= What is required =
Apart from the images, reproduce all of the data word for word.

= Data excerpt =
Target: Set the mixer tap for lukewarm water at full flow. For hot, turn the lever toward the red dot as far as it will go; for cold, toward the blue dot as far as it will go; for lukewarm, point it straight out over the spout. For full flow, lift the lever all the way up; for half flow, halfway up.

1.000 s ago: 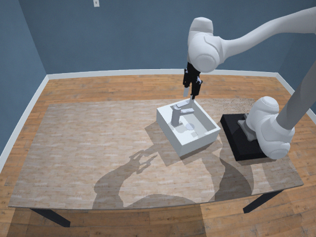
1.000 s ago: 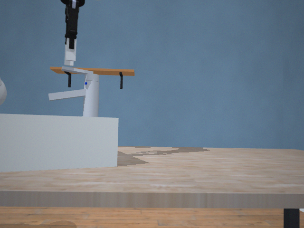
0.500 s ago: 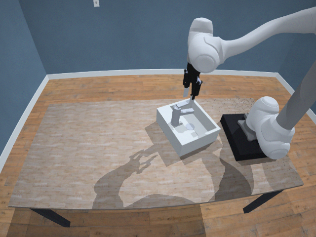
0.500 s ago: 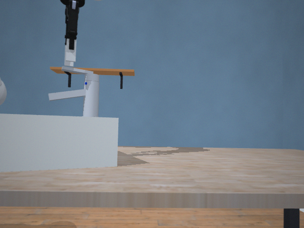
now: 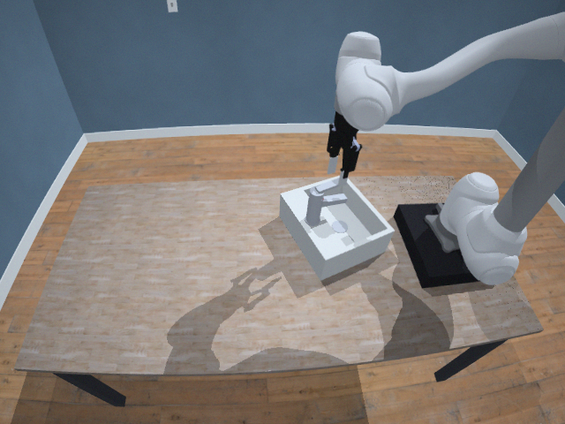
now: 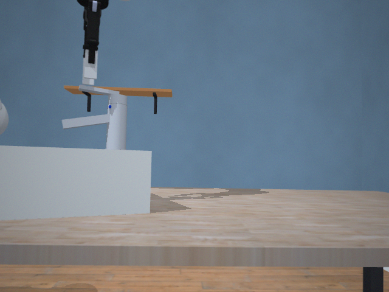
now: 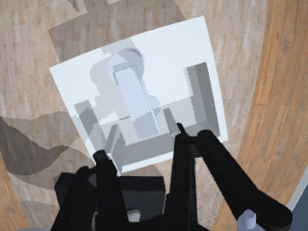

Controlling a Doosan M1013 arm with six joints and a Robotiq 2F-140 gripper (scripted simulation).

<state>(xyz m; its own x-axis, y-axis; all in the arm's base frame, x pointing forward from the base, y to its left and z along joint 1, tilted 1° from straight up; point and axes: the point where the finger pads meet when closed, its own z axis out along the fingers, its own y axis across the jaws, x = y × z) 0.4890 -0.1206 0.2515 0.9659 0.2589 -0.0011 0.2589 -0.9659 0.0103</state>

= Expected answer =
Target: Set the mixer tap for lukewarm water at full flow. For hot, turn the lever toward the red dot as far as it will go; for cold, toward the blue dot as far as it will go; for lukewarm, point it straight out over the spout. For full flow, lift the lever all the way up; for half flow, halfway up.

1.000 s ago: 
1.000 s ago: 
0.500 s ago: 
0.500 s ago: 
now: 
now: 
now: 

Controlling a Doosan M1013 arm with six joints and a Robotiq 2F-140 gripper (scripted simulation).

<state>(xyz m; its own x-axis, y-axis; all in the arm's base frame, x pointing forward from the base, y to its left and z along joint 1, tilted 1° from straight up; point and axes: the point where the finger pads meet when closed, its own z axis out along the fingers, its own y axis across the jaws, x = y × z) 0.4890 -0.1206 0.2515 0.9659 0.2589 -0.0011 0.2589 -0.9659 0.0103</state>

This answer is now finished.